Description of problem: ssl_version in server.yml need upper cases in the beginning of the value, e.g."SSLv3".If you enter the wrong format,such as 'sslv3', rhc will say "An unexpected error occured: unknown SSL method `sslv3'. Customers will be confused.Why still get error, even have picked up one value from the promption which comes out for a totally wrong value. If enter a totally wrong value, will get friendly message: "The configuration file /home/openshift/.openshift/express.conf contains an invalid setting: The provided SSL version 'v3' is not valid. Supported values: tlsv1, tlsv1_server, tlsv1_client, tlsv1_2,tlsv1_2_server, tlsv1_2_client, tlsv1_1, tlsv1_1_server, tlsv1_1_client, sslv2, sslv2_server,sslv2_client, sslv3, sslv3_server, sslv3_client, sslv23, sslv23_server, sslv23_client". Version-Release number of selected component (if applicable): rhc-1.27.4 How reproducible: always Steps to Reproduce: 1.Add ssl_version and ssl_ca_file in server.yml as following: - server: hostname: stg.openshift.redhat.com nickname: stg login: XXXXXXXX use_authorization_tokens: true insecure: true ssl_ca_file: ~/.openshift/root-ca.crt.pem ssl_version: sslv3 2.List server 3. Actual results: at step 2: An unexpected error occured: unknown SSL method `sslv3'. Expected results: Should prompt some friendly message. Additional info:
Fixed in https://github.com/openshift/rhc/pull/624
Commit pushed to master at https://github.com/openshift/rhc https://github.com/openshift/rhc/commit/0b7eee5035e15c73ff075d578b15461f123163da Bug 1118712 and Bug 1118500 - makes global ssl options explicit on rhc server commands
Check it in rhc-1.28.0 build from devenv_4962 scenarion1: Don't work Add a server and use the option '--ssl-version sslv3', show error: #rhc server add openshift.redhat.com -l XXXXX --ssl-version sslv3 invalid option: The provided SSL version 'SSLv3' is not valid.
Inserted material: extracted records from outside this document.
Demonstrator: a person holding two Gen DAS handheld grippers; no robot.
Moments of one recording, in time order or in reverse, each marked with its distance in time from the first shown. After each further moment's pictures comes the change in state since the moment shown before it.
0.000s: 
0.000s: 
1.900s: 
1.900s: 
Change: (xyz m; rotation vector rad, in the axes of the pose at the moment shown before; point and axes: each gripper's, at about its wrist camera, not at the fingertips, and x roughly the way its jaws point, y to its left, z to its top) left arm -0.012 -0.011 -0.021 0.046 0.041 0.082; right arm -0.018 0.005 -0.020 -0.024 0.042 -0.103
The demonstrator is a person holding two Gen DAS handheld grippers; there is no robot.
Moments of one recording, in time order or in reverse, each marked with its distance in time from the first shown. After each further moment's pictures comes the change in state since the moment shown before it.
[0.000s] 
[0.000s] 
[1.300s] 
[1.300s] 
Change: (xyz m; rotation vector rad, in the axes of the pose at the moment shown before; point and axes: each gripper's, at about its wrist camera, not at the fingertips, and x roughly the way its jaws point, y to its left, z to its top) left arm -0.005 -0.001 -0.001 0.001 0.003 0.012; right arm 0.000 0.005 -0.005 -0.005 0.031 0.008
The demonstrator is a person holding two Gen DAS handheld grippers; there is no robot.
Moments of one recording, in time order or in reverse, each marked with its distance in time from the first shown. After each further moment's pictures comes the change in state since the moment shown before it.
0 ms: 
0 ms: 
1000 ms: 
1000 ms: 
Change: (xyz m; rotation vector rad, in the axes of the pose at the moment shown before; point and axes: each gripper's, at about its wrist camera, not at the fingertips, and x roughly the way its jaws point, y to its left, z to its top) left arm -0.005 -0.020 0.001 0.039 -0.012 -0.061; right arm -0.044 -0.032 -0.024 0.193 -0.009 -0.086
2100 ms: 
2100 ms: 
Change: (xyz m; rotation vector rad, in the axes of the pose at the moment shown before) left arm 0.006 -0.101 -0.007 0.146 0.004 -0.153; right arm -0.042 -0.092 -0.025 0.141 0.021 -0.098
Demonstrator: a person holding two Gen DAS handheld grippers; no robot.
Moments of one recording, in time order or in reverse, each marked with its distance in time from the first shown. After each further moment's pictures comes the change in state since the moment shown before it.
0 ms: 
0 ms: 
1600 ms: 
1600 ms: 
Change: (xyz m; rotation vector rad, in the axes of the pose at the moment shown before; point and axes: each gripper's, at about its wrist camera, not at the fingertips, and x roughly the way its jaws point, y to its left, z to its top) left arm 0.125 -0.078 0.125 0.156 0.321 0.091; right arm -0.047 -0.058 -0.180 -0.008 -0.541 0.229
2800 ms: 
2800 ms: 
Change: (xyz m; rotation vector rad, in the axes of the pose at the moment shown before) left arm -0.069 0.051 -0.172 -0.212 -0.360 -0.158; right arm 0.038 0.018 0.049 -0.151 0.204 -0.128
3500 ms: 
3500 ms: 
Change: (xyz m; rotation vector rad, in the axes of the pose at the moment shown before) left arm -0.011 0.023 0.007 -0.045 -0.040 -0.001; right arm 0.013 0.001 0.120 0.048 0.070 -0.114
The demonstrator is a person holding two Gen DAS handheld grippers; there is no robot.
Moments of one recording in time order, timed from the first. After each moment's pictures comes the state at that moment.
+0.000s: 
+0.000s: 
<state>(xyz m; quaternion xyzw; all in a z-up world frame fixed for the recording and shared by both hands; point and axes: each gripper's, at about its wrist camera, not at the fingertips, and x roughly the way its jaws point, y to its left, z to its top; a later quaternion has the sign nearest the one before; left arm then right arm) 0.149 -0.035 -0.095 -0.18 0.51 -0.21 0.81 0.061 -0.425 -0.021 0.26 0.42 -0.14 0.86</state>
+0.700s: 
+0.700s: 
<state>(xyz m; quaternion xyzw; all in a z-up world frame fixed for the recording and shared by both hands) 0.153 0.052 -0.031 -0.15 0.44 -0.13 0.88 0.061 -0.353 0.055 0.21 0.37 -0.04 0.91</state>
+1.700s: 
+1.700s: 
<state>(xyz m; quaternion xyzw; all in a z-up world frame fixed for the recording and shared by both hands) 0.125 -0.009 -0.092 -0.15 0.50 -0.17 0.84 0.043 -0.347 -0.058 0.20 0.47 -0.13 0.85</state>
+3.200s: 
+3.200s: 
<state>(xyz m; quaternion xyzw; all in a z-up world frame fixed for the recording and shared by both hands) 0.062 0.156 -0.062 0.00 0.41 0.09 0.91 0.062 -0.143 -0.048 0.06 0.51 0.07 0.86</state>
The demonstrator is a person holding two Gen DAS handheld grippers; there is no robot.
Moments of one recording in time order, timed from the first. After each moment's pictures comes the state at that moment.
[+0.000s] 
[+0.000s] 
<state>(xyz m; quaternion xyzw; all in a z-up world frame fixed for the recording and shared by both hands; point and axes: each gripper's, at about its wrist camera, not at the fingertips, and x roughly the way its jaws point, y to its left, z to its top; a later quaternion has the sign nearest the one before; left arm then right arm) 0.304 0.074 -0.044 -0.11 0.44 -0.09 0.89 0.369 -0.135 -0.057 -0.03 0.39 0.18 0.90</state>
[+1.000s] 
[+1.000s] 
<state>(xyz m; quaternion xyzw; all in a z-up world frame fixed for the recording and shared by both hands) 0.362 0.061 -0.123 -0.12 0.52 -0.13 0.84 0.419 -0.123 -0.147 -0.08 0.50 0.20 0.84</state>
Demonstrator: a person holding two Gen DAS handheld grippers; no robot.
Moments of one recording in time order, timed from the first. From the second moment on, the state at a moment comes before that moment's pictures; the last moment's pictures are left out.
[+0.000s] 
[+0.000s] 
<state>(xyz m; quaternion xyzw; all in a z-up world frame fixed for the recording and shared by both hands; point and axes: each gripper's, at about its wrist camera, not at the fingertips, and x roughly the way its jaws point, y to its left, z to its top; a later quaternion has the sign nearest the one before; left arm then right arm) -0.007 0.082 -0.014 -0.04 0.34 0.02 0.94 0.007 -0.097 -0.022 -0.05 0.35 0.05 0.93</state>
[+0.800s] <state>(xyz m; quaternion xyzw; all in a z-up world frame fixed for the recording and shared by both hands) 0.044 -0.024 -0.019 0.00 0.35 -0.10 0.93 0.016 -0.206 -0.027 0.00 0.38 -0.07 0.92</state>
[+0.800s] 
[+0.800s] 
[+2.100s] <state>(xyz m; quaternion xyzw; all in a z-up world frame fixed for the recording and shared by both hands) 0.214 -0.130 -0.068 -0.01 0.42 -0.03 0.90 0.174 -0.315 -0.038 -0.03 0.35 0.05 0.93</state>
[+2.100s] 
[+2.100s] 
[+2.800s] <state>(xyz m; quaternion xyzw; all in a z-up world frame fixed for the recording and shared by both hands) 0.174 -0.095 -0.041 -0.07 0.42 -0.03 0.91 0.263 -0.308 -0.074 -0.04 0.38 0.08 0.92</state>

Supported values: tlsv1,tlsv1_server, tlsv1_client, sslv2, sslv2_server, sslv2_client, sslv3, sslv3_server, sslv3_client,sslv23, sslv23_server, sslv23_client scenario 2: works Add ssl_version paramter in server.yml directly, and the value is downcases supported one.No error show when list servers. scenario 3: works Configure a server with '--ssl-version sslv3' Move bug to assigned
Adding server issue fixed in https://github.com/openshift/rhc/pull/626
Commit pushed to master at https://github.com/openshift/rhc https://github.com/openshift/rhc/commit/a9825a87172cb1c787e6e5f91314335e450f6718 Bug 1118712 - fixes ssl version parse when adding new servers
rhc build from devenv_4967 Can't reproduce scenario 1's issue from comment 3. Move bug to verified.